● Activity
Working from the data below, write out exactly the lines from its first through the line that contains "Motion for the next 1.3", both ends included and pictures omitted.

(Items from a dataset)
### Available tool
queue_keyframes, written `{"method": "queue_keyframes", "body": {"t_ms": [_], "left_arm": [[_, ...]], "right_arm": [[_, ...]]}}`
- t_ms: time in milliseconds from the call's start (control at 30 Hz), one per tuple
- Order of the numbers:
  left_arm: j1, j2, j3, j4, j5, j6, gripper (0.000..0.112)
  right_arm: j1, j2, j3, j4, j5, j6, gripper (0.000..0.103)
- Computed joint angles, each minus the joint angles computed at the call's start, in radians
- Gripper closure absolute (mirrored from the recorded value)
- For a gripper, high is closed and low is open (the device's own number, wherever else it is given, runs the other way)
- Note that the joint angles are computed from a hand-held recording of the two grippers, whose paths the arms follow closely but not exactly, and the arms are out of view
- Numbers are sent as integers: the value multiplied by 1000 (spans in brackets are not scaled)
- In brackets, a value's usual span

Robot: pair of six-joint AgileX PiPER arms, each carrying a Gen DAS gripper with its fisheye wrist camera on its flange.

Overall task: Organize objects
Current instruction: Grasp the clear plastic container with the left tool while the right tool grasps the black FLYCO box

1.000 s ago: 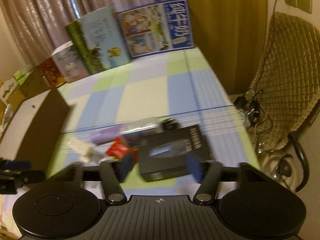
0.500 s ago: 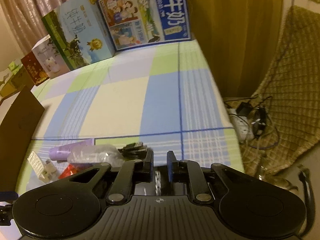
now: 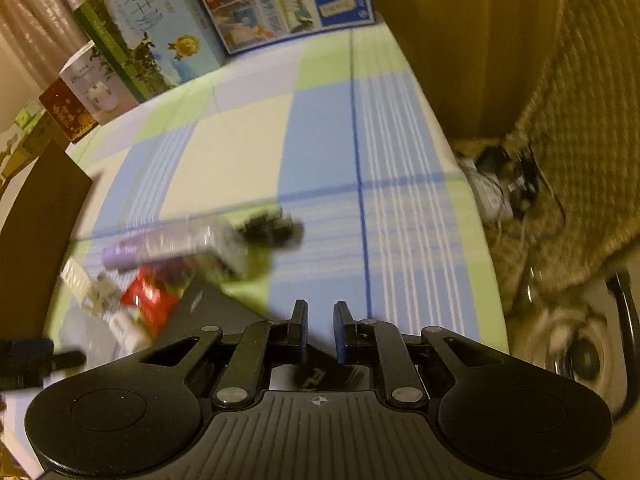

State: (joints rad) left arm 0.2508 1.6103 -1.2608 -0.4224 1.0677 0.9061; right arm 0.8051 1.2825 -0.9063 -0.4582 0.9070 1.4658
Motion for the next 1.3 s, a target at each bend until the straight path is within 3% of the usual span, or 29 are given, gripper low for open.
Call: {"method": "queue_keyframes", "body": {"t_ms": [133, 167, 233, 300, 433, 600, 900, 1300], "left_arm": [[-18, 20, -16, -1, 2, 69, 25], [-24, 21, -12, 0, -3, 96, 23], [-37, 21, 4, 9, -34, 157, 23], [-47, 29, 12, 13, -58, 210, 23], [-61, 57, 5, 5, -74, 265, 27], [-69, 94, -16, 21, -67, 260, 43], [-19, 78, -6, -12, -45, 286, 44], [97, 16, -60, -86, 74, 298, 44]], "right_arm": [[105, -23, 13, -23, 92, 176, 91], [125, -26, 12, -34, 113, 202, 87], [163, -28, 0, -62, 160, 238, 68], [198, -31, -13, -98, 195, 264, 42], [232, -27, -38, -132, 206, 262, 34], [262, 11, -68, -154, 178, 241, 20], [262, 112, -127, -169, 97, 66, 12], [172, 262, -203, -42, 7, -306, 7]]}}
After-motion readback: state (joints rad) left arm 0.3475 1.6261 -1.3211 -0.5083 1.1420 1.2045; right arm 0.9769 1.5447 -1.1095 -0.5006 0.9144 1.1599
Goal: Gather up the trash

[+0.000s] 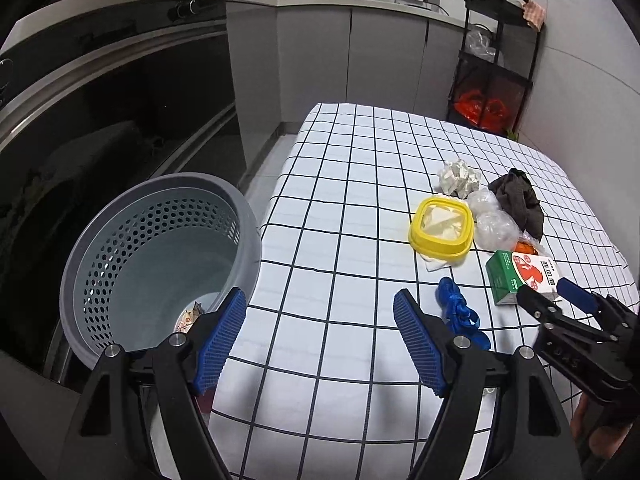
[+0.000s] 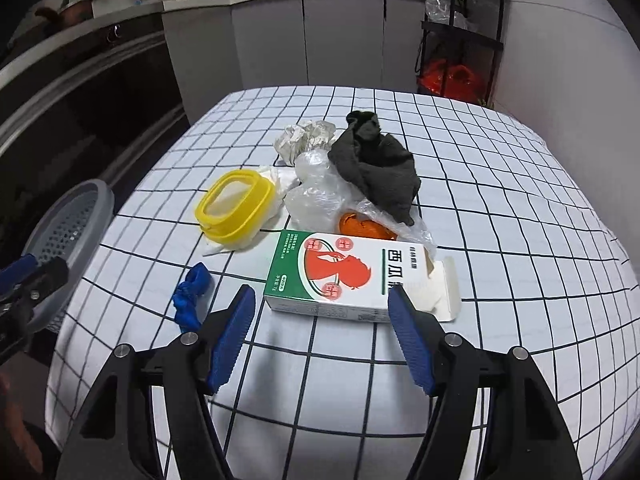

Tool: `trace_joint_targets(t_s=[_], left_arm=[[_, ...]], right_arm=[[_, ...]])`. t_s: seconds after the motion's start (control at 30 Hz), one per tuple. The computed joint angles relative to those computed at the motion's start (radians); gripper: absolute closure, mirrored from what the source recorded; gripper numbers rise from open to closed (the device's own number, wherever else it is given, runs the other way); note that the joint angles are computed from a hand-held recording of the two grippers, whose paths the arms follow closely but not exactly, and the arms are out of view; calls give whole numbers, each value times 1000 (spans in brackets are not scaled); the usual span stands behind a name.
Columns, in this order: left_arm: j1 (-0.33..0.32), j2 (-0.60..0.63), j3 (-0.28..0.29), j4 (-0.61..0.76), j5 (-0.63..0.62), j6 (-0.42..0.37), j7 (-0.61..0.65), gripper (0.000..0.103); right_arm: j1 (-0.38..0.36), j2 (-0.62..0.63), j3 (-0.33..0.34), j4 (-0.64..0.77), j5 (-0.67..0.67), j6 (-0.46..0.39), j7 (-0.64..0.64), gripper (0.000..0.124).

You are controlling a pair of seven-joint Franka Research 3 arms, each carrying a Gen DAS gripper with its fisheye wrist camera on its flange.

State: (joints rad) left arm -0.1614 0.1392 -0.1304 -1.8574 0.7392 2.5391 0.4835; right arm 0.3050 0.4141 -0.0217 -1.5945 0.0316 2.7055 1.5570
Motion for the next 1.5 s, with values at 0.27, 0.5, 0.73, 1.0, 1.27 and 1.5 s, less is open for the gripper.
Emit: trace_joint_targets(t_s=[0.27,0.5,0.73,1.0,1.27,1.5], left_arm=[[12,-16,2,-23,-11,17,4,29],[18,-20,0,-28,-23,24,8,29],[10,-10,-4,-15,-15,27,8,29],[-7,14,-5,13,-11,21,14,29],[-28,40,-3,43,-8,4,29,29],[-40,50,1,56,7,-9,22,29]], right_arm=[[101,47,-96,54,-189,-20,177,58],[105,39,-117,33,-301,-19,257,58],[16,-35,-72,-66,-230,-11,218,58],[-40,-110,-87,-160,-207,16,237,58],[-107,-146,-91,-213,-195,36,271,58],[-135,-156,-13,-204,-11,63,143,58]])
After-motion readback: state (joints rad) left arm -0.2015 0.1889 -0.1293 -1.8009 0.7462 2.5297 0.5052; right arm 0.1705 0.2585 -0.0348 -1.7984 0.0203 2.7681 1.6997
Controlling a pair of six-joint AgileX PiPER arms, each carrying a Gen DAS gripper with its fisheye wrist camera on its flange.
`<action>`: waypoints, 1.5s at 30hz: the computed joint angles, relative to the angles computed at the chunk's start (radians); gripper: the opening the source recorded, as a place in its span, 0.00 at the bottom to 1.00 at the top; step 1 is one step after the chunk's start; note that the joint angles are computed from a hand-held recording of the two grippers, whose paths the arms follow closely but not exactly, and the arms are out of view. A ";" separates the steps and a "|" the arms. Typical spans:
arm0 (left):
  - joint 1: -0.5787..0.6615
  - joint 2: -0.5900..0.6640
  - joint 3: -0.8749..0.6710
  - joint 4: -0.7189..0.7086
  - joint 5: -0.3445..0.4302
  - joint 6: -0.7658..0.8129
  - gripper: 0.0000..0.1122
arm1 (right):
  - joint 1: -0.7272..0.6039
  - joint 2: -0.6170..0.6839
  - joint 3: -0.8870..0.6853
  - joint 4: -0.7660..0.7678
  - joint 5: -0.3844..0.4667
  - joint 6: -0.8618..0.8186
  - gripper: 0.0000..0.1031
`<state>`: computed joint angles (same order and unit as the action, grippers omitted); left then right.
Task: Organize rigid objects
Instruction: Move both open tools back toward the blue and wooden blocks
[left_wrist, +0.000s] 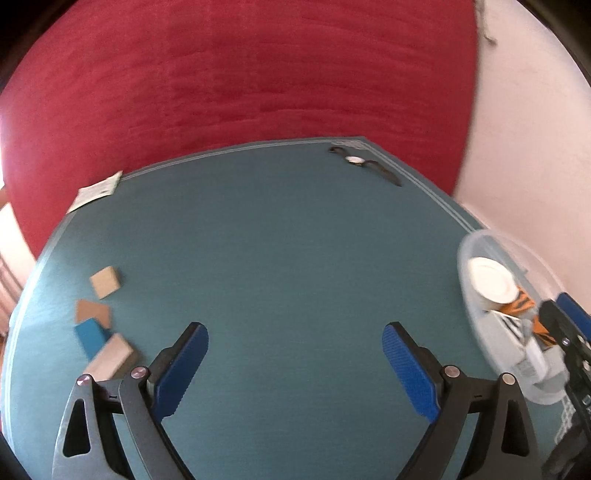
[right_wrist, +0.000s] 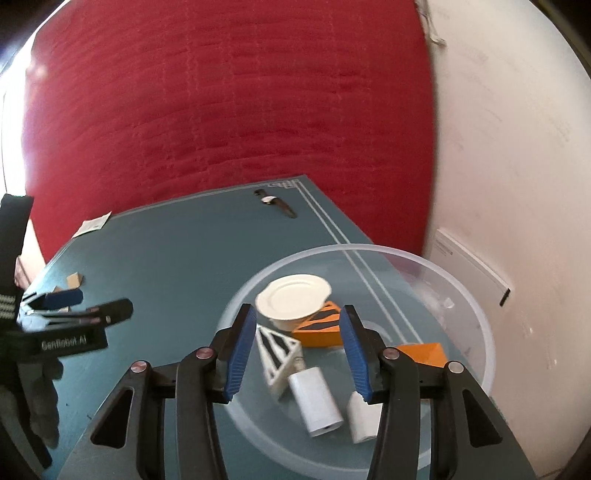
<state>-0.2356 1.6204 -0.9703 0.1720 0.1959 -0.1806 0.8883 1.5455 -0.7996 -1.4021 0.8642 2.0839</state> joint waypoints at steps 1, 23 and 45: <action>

● Written response
### Available tool
queue_keyframes, written `{"method": "queue_keyframes", "body": {"t_ms": [_], "left_arm": [[_, ...]], "right_arm": [[_, ...]]}}`
- t_ms: time in milliseconds from the call's start (control at 30 Hz), one per tuple
- Order of the numbers:
  left_arm: j1, j2, j3, j4, j5, j6, gripper (0.000..0.112)
  right_arm: j1, j2, j3, j4, j5, j6, gripper (0.000..0.103)
- Computed joint angles, each minus the joint angles computed at the call's start, in radians
- Gripper closure absolute (mirrored from the recorded value)
- For a gripper, high is closed and low is open (the device's own number, wherever else it is given, runs the other way)
- Note that the joint angles are computed from a hand-held recording of the two grippers, whose paths the arms follow closely but not exactly, and the arms are out of view
- Numbers are sent as integers: the value multiplied by 1000 (spans in brackets are not scaled)
- In brackets, a value's usual span

Robot: pair of six-joint AgileX PiPER arms, each carrying a Gen DAS gripper with its fisheye wrist camera on its flange.

Overall task: Organize objects
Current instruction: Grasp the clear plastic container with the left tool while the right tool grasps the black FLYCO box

1.000 s ago: 
0.500 s ago: 
now: 

State: (joints rad) left arm 0.2508 1.6103 -1.2608 -0.4224 1.0677 0.9061; right arm 0.8051 1.2825 -0.9063 -0.4582 0.9070 1.4658
Motion for the next 1.3 s, a target at each bend until the straight path is within 3% of the usual span, or 29 are given, gripper low for open.

The exercise requires no further output.